After the election, the Supreme Court will decide whether the Affordable Care Act is constitutional; if the court rules it’s not, then the protections the ACA has afforded to millions of Americans with pre-existing conditions will disappear. 

It took years, a series of votes spearheaded by Republicans, and multiple legal rulings in a variety of states to get to here.

Liberals believe that the confirmation of a new justice, namely, Amy Coney Barrett, means the ACA’s imminent death since Barrett is on the record criticizing justices who defended the law in the past.

Conservatives aren’t so sure.

The issue is definitely a hot-button in the North Country where Republican Congresswoman Elise Stefanik is running for a fourth term against Democrat Tedra Cobb.

When it comes to the Affordable Care Act, Stefanik has voted with her party (and some Democrats) against it multiple times. However, she told Capital Tonight that she supports coverage for pre-existing conditions.

“We must ensure that health care in this country covers pre-existing conditions,” Rep. Stefanik told Capital Tonight.

But, as the Adirondack Daily Enterprise reported on September 24, Stefanik cast a vote against the Underwood Amendment, “which would have prevented the spending of federal funds by the Department of Justice on litigation to undermine the ACA."

Stefanik has voted for some of the bills sponsored by members of her own party that would cover pre-existing conditions, but according to The Atlantic, “None of these initiatives will protect patients with preexisting health needs nearly as effectively as the ACA does, because the GOP plans still allow insurers to treat them differently from healthy patients, sometimes overtly and sometimes more subtly.”

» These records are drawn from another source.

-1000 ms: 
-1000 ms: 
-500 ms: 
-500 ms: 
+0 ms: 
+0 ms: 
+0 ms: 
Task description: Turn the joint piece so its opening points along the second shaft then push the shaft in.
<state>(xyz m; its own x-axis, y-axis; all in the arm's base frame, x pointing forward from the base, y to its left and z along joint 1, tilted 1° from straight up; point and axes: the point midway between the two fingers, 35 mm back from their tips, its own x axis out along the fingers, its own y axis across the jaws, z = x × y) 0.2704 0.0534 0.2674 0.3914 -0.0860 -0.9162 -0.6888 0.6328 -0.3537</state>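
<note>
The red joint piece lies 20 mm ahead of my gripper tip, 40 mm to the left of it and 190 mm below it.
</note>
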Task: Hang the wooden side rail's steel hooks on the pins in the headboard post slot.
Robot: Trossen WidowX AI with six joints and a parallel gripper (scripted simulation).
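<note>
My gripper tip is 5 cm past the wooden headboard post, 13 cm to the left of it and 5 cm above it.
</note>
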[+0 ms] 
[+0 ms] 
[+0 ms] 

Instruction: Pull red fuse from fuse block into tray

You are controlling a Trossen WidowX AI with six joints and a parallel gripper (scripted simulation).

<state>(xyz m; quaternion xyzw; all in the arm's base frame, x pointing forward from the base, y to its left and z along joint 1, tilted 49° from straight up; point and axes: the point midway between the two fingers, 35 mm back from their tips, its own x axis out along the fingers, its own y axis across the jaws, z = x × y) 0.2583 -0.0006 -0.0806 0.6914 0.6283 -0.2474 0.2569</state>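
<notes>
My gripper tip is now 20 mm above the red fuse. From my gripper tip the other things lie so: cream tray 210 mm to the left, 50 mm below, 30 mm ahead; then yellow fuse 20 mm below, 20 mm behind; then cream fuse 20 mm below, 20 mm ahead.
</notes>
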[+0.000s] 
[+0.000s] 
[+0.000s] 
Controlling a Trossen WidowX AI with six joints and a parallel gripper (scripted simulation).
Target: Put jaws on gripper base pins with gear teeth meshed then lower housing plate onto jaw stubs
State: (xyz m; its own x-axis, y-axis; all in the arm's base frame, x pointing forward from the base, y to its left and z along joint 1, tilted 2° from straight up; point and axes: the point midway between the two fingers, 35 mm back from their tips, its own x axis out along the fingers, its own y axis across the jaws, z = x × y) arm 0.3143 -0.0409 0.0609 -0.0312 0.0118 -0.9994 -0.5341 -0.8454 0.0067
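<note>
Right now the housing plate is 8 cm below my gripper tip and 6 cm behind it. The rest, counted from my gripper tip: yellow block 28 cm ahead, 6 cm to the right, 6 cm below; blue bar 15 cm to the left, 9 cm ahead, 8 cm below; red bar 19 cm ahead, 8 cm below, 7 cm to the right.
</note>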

More broadly, if the ACA is dismantled by SCOTUS, there is nothing on the table right now to replace it.

Dan McLaughlin, senior writer at the National Review Online writes, “…it is absolutely the case that the administration is unprepared for what to do immediately if the Supreme Court were to throw out significant parts of the statute…”

President Donald Trump has touted his executive order protecting health care for people with pre-existing conditions, but according to Factcheck.org, he has overstated its value.

When Capital Tonight asked Rep Stefanik if she supported the Trump administration’s decision to instruct federal agencies to suspend all diversity training until training materials are wiped of terms like “white privilege,” “systemic racism,” and “unconscious bias,” she said she did.

“I don’t support the teachings of critical race theory,” Stefanik told Capital Tonight.

Stefanik points out that she has spoken out against racist graffiti in the North Country. She stated that, “All lives matter, Black lives matter,” though she does not support the mission of the group Black Lives Matter, which she claimed was to defund the police.

Rep. Stefanik is a supporter of the Justice Act, which is sponsored by Senator Tim Scott (R-SC).